• _YOUR OBJECTIVE_
Would you write out the lines from the one containing "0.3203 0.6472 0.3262" to the end of the records below, exactly and in full, please?

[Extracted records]
——————

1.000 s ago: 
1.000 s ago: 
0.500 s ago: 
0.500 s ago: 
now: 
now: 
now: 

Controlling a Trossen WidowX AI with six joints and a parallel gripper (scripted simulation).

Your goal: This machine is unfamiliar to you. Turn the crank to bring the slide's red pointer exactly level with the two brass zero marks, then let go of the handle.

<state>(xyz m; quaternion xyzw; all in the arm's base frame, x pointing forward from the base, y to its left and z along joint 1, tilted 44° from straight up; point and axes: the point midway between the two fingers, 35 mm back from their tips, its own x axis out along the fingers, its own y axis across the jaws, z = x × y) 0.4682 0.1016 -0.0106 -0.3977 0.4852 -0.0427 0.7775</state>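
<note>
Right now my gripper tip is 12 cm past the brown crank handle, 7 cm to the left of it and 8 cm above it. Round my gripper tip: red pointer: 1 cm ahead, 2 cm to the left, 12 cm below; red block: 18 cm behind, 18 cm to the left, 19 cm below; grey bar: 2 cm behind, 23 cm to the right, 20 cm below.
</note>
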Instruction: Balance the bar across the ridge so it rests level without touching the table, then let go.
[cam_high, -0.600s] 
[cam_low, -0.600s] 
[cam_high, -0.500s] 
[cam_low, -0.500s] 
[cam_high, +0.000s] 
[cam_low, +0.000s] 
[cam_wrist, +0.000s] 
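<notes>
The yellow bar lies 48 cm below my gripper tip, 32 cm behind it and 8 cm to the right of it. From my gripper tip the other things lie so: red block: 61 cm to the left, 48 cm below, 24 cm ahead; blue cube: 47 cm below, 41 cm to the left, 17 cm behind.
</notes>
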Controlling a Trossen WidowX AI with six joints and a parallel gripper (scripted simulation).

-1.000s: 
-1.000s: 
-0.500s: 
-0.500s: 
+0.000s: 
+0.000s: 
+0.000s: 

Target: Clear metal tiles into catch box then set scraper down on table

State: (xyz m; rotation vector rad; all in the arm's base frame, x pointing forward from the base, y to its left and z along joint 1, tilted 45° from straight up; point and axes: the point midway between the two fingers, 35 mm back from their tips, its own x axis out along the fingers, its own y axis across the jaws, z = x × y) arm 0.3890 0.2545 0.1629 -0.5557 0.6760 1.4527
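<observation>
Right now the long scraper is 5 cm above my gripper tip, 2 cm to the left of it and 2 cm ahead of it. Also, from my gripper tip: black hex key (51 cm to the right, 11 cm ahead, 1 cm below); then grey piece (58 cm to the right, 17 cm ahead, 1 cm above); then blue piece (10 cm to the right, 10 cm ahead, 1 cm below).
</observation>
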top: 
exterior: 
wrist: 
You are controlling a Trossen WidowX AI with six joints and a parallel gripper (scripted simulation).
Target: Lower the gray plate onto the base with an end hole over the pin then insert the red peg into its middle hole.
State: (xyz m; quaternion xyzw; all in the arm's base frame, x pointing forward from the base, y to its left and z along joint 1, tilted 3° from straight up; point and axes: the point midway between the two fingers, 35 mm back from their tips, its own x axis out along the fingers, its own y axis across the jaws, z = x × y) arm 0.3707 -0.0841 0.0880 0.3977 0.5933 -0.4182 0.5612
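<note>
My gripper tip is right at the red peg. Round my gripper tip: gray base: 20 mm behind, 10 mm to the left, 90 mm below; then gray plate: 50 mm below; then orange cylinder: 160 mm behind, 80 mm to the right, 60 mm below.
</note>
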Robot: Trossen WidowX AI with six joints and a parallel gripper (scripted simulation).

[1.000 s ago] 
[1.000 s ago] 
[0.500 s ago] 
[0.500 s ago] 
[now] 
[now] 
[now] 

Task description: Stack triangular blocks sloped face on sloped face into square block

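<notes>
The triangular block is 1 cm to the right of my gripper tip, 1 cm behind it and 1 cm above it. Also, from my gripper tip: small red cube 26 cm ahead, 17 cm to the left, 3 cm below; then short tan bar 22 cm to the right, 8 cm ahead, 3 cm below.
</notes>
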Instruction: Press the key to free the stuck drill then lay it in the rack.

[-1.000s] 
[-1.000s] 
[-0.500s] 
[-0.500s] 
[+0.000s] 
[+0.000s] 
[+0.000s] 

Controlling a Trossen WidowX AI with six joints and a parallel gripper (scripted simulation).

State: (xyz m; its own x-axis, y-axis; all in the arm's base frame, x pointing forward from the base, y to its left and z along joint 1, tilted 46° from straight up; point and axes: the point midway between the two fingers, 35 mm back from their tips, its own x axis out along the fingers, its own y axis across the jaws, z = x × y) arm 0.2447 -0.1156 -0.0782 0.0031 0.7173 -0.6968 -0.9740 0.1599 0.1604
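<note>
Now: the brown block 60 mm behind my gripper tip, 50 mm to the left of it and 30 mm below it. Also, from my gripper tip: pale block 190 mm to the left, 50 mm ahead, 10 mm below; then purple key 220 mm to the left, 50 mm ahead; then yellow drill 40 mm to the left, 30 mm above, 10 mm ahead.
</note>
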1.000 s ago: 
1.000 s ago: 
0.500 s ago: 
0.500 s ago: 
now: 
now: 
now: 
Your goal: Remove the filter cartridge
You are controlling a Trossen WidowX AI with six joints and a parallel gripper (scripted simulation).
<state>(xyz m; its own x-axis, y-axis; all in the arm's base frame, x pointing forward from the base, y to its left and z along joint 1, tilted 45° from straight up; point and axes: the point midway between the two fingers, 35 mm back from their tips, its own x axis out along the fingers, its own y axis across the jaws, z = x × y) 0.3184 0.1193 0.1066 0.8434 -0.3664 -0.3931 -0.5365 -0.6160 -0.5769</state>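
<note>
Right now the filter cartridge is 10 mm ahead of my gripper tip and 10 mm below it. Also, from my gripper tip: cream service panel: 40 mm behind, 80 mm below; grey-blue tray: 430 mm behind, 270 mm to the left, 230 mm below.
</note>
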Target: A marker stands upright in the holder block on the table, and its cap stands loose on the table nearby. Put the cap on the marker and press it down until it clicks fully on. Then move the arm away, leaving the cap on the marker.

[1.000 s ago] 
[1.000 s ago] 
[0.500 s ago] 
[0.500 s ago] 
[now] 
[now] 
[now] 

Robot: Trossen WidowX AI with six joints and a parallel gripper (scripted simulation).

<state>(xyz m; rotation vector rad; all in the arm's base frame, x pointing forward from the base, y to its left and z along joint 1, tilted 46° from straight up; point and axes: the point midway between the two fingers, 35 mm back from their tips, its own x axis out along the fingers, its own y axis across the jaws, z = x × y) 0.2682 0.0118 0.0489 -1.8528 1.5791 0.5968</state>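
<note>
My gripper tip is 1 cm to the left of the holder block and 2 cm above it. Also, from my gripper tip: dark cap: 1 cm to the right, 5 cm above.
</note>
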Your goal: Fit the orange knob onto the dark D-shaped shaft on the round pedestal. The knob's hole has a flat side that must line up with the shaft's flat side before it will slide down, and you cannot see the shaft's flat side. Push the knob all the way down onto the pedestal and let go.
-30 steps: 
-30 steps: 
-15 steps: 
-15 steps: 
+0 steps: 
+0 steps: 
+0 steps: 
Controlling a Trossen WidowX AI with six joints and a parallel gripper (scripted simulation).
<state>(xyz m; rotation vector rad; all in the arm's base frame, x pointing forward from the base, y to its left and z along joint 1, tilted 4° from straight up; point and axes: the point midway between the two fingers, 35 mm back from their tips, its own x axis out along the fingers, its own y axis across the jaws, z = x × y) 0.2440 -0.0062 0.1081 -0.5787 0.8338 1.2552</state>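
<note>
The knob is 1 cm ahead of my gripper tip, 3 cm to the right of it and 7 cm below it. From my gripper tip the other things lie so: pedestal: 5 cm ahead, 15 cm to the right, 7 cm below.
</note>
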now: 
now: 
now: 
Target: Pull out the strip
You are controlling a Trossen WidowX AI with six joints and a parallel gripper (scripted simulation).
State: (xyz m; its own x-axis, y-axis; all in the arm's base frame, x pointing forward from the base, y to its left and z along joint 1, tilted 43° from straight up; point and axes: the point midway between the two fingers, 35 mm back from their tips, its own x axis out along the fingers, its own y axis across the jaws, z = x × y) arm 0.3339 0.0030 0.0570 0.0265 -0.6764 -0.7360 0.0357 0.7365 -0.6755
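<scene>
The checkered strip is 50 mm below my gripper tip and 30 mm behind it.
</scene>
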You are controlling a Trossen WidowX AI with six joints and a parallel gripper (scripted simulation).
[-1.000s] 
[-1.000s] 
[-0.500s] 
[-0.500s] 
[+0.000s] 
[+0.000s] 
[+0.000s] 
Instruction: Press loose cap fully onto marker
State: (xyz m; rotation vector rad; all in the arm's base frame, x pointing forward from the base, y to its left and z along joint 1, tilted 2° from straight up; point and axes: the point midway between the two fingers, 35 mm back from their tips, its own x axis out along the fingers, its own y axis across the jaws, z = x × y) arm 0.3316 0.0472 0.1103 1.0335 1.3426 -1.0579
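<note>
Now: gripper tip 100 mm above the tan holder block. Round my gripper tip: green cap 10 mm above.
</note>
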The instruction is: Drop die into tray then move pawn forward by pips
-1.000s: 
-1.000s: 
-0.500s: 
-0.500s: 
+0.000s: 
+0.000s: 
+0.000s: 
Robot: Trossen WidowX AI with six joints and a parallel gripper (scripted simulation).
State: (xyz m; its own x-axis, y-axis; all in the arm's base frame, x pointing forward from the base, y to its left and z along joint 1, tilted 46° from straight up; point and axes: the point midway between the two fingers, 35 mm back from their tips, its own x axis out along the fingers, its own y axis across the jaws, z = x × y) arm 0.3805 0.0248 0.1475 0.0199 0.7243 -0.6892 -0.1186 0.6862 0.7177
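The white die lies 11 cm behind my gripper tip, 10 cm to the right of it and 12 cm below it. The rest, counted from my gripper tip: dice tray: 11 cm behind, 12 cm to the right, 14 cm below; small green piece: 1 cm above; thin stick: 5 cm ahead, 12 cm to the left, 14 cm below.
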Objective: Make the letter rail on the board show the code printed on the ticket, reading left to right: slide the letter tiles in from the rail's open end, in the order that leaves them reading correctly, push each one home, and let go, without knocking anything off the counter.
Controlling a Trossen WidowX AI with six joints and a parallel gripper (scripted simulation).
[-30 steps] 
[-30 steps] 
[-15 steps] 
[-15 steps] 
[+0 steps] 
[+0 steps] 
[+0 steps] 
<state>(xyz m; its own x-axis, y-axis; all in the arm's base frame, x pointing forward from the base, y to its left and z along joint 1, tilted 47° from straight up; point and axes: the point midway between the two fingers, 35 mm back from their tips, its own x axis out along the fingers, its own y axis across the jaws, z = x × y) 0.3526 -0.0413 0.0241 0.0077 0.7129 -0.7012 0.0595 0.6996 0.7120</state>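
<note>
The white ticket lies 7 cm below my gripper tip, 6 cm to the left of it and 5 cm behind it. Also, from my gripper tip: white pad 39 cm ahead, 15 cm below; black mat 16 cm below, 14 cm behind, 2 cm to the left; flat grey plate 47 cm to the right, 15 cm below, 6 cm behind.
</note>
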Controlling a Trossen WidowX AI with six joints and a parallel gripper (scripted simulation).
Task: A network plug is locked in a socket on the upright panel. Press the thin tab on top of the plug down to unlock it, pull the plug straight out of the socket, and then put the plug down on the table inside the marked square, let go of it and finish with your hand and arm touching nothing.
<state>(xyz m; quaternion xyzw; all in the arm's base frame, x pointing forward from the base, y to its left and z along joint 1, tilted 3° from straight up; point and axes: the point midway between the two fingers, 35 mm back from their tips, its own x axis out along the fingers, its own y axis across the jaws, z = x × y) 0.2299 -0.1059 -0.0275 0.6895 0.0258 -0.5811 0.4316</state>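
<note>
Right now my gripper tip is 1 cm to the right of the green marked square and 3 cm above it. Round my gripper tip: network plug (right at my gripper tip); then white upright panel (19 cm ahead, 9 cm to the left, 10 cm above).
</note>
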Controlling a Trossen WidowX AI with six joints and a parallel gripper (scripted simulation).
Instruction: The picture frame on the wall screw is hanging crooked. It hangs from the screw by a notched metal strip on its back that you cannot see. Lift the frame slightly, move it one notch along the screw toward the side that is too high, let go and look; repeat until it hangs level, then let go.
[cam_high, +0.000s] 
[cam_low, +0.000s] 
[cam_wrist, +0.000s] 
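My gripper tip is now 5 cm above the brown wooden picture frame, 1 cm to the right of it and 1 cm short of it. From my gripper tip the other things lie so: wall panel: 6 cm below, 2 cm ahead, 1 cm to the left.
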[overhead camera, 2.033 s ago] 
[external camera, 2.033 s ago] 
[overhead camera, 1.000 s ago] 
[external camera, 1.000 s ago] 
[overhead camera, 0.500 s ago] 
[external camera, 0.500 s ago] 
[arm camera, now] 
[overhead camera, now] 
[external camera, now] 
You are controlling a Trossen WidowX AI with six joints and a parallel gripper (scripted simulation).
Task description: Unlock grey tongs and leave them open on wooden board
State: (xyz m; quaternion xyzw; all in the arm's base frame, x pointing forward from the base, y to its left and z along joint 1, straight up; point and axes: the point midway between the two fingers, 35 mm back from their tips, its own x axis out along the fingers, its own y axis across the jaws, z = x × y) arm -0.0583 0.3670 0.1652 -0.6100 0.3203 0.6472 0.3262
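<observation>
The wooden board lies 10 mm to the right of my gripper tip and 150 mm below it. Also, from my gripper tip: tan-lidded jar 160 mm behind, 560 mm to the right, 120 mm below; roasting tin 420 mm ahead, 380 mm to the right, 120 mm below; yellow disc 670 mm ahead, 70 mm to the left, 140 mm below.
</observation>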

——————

• _ANSWER FOR THIS EXERCISE_
State: (xyz m; quaternion xyzw; all in the arm's base frame, x pointing forward from the base, y to its left and z along joint 1, straight up; point and axes: the point midway between the two fingers, 35 mm back from their tips, its own x axis out along the fingers, its own y axis across the jaws, z = x × y) arm -0.0583 0.3670 0.1652 -0.6100 0.3203 0.6472 0.3262
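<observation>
The wooden board lies 10 mm to the right of my gripper tip and 150 mm below it. Also, from my gripper tip: tan-lidded jar 160 mm behind, 560 mm to the right, 120 mm below; roasting tin 420 mm ahead, 380 mm to the right, 120 mm below; yellow disc 670 mm ahead, 70 mm to the left, 140 mm below.
</observation>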

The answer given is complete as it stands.